(AVAILABLE DATA Opens)
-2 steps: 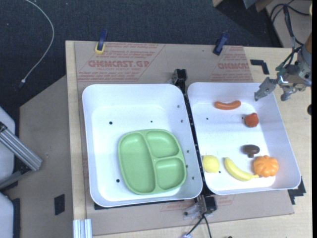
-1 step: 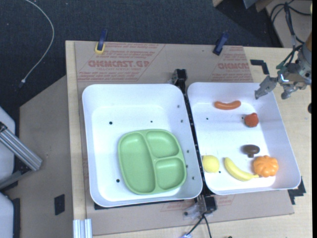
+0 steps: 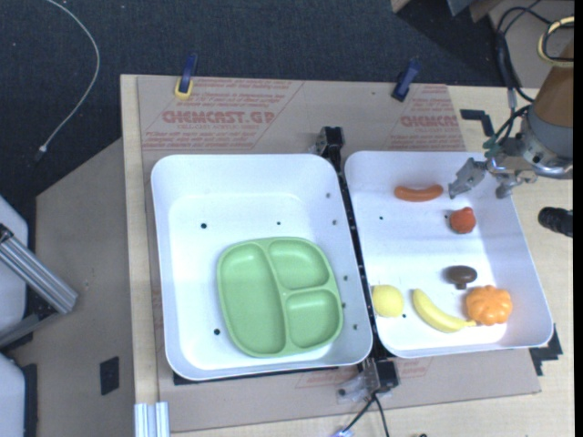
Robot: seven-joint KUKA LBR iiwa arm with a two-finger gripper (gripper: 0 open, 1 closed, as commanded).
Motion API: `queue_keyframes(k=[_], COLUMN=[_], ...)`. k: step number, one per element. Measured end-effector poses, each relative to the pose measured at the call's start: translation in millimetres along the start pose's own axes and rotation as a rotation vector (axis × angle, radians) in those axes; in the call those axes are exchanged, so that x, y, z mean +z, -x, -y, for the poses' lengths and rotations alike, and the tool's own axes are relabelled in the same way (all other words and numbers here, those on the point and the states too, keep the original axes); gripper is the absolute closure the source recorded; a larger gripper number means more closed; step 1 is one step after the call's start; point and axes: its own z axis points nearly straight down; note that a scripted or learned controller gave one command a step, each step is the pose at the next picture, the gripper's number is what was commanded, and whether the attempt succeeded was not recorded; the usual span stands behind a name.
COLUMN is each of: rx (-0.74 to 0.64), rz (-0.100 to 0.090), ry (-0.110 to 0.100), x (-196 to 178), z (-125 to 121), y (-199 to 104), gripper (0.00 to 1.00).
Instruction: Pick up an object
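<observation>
While the grey arm (image 3: pixel 547 126) reaches in from the right, its end effector (image 3: pixel 483 177) hangs over the far right part of the right bin (image 3: pixel 537 271), with two fingers spread apart and nothing between them. One fingertip (image 3: pixel 458 186) points toward a sausage (image 3: pixel 418 191) lying just beside it, near the bin's far wall; whether the tip touches the sausage cannot be told. Slightly nearer the camera, a small red tomato (image 3: pixel 463 220) sits below the end effector, apart from it.

Toward the near half of the same bin lies a brown mushroom-like piece (image 3: pixel 460 275), and just beneath it an orange pumpkin (image 3: pixel 488 304) that appears to touch the tip of a yellow banana (image 3: pixel 437 311). A pale yellow lemon (image 3: pixel 387 300) rests to the left of the banana, close to the bin's left wall.

Across the black divider, the left bin (image 3: pixel 182 198) holds a green divided plate (image 3: pixel 278 295) with three compartments, lying flat in its near half.

Both bins sit on a brown board printed with red lettering, which covers the worktop (image 3: pixel 146 116); a yellow clamp (image 3: pixel 186 78) and a blue clamp (image 3: pixel 406 80) grip its far edge.
</observation>
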Motion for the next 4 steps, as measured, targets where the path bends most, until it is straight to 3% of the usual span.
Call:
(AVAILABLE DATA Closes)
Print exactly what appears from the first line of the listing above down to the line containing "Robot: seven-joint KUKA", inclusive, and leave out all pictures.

REPLY TO THE EXERCISE>
-2 steps: 
-1 step: 
+0 steps: 
Robot: seven-joint KUKA LBR iiwa arm with a two-finger gripper (gripper: 0 open, 1 closed, as commanded).

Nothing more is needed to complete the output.